───── Record extracts

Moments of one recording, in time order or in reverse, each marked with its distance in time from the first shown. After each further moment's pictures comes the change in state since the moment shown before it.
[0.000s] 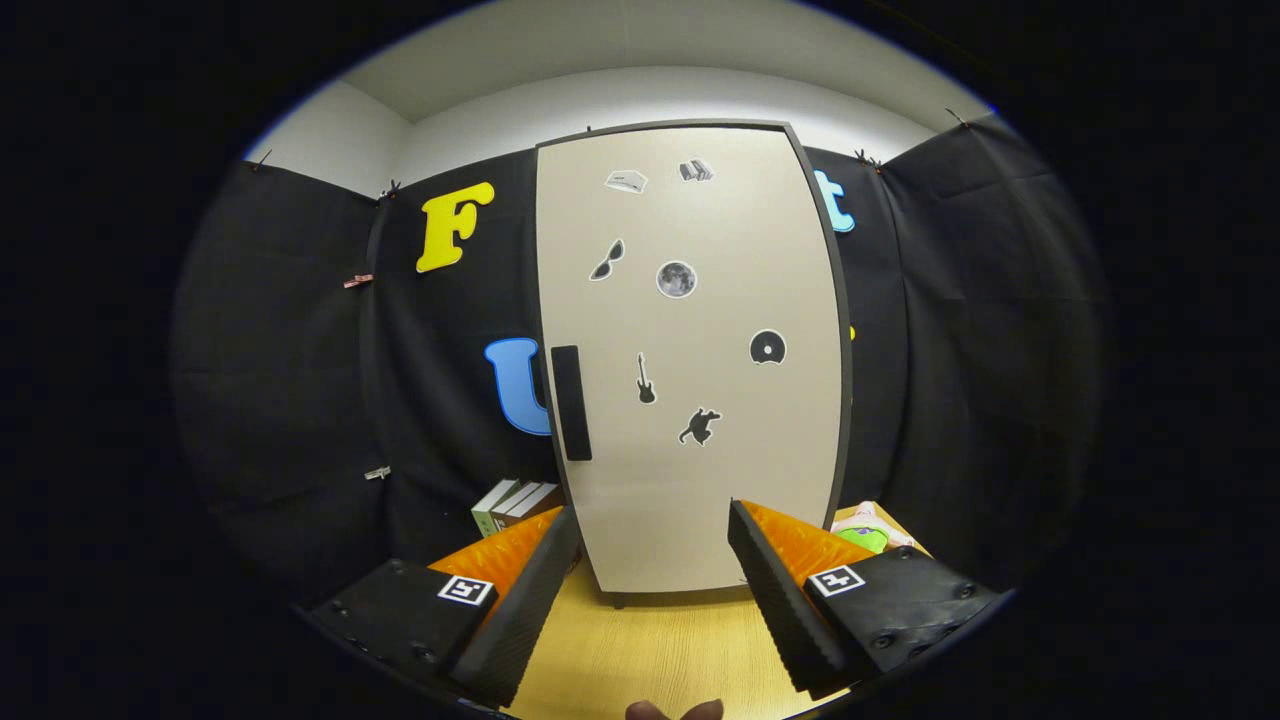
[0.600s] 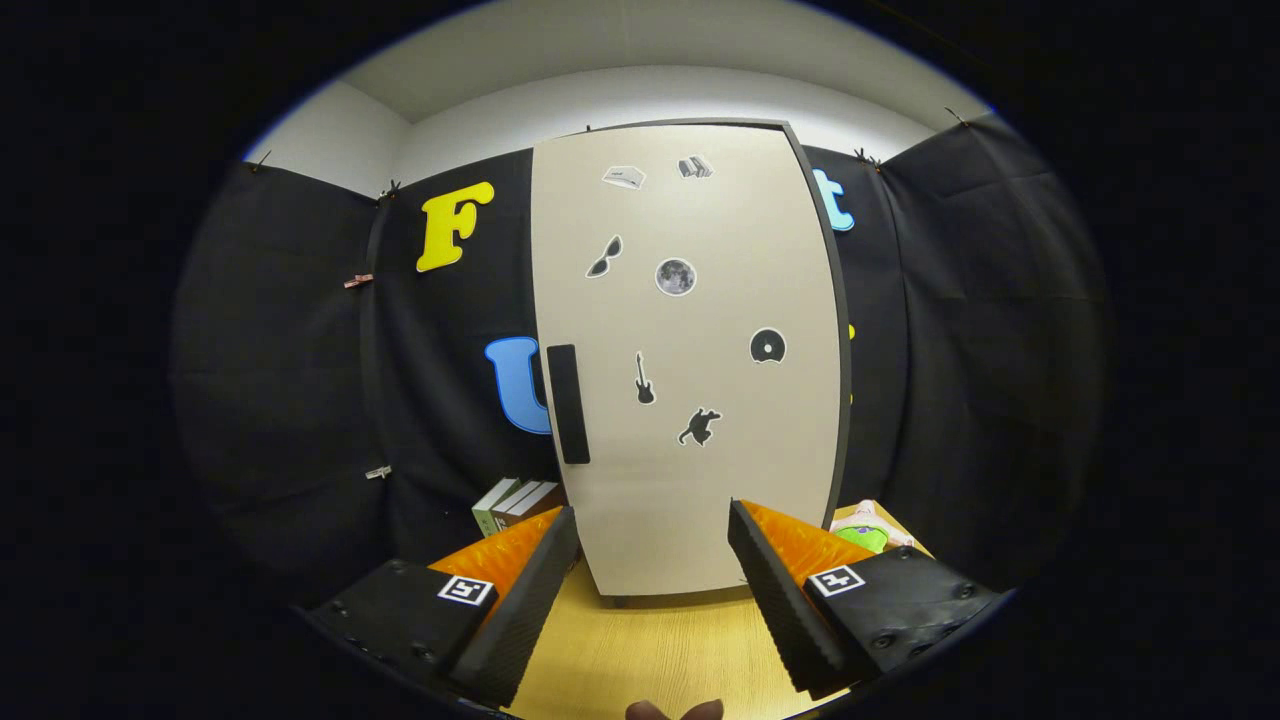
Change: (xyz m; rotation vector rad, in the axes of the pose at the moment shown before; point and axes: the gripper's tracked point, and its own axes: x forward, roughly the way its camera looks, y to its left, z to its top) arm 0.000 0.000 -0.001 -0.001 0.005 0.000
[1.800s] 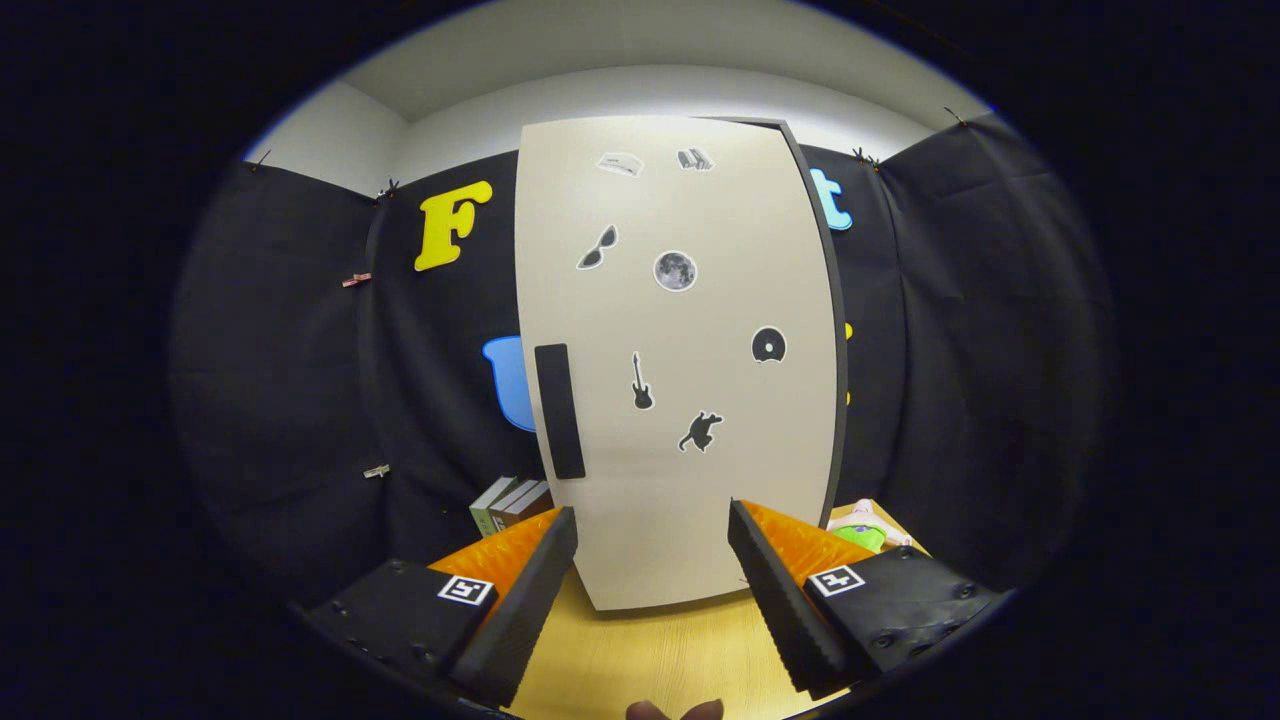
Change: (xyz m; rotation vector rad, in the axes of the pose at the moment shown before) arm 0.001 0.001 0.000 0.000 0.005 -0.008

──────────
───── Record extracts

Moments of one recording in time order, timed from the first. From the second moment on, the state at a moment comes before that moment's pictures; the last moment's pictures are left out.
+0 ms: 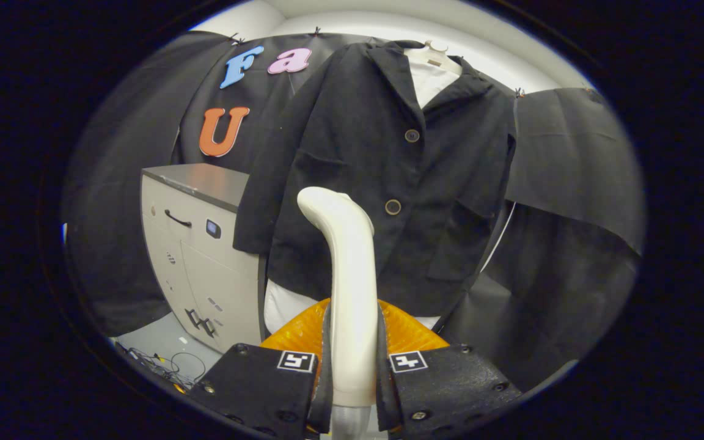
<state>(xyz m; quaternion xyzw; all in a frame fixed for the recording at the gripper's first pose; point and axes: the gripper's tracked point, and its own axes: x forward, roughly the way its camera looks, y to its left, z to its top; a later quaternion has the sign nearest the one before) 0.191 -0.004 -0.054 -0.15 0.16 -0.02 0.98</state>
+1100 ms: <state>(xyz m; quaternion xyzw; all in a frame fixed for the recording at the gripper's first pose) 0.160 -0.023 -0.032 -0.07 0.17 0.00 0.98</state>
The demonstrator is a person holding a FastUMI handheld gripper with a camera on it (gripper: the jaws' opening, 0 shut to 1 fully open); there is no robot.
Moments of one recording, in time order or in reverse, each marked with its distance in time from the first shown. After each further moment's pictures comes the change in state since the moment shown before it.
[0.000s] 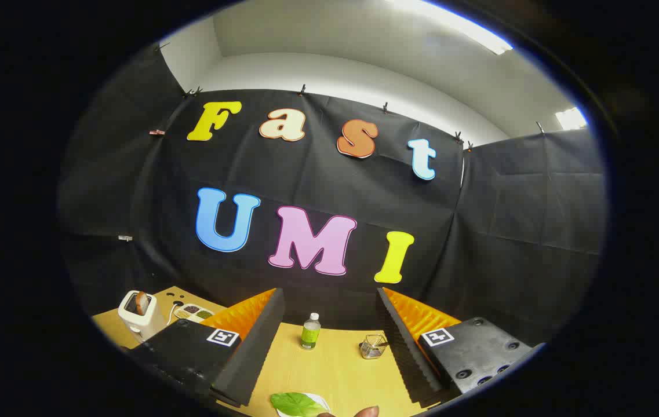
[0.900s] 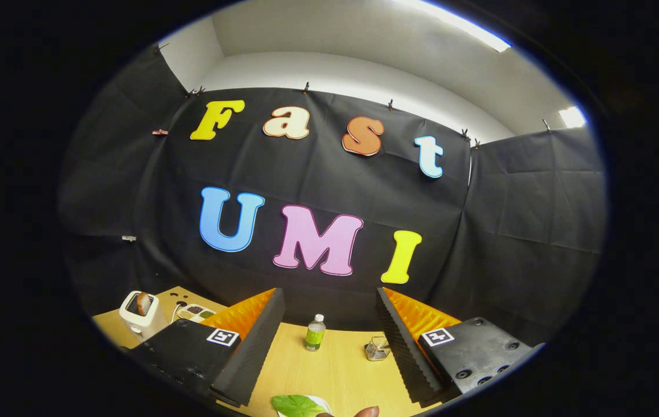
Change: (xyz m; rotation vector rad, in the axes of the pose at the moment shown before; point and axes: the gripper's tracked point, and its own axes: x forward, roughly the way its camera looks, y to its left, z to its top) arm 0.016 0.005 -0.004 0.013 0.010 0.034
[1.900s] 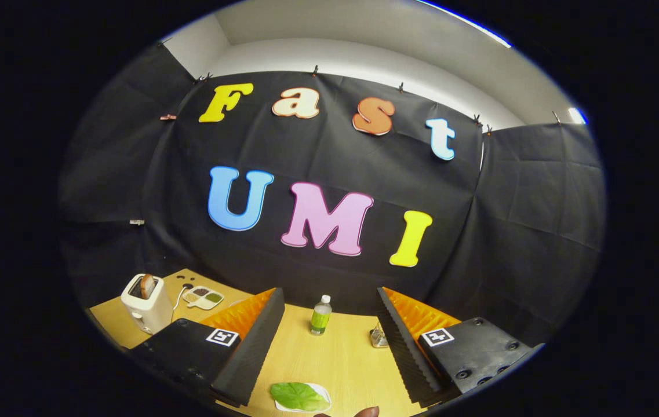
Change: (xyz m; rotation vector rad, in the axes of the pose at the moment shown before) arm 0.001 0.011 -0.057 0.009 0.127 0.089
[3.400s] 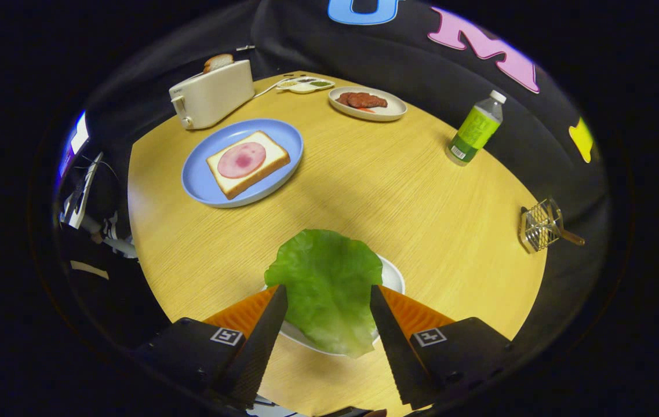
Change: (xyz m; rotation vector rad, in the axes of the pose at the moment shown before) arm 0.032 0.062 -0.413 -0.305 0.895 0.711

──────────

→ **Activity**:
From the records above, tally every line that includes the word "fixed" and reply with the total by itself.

→ **Result**:
2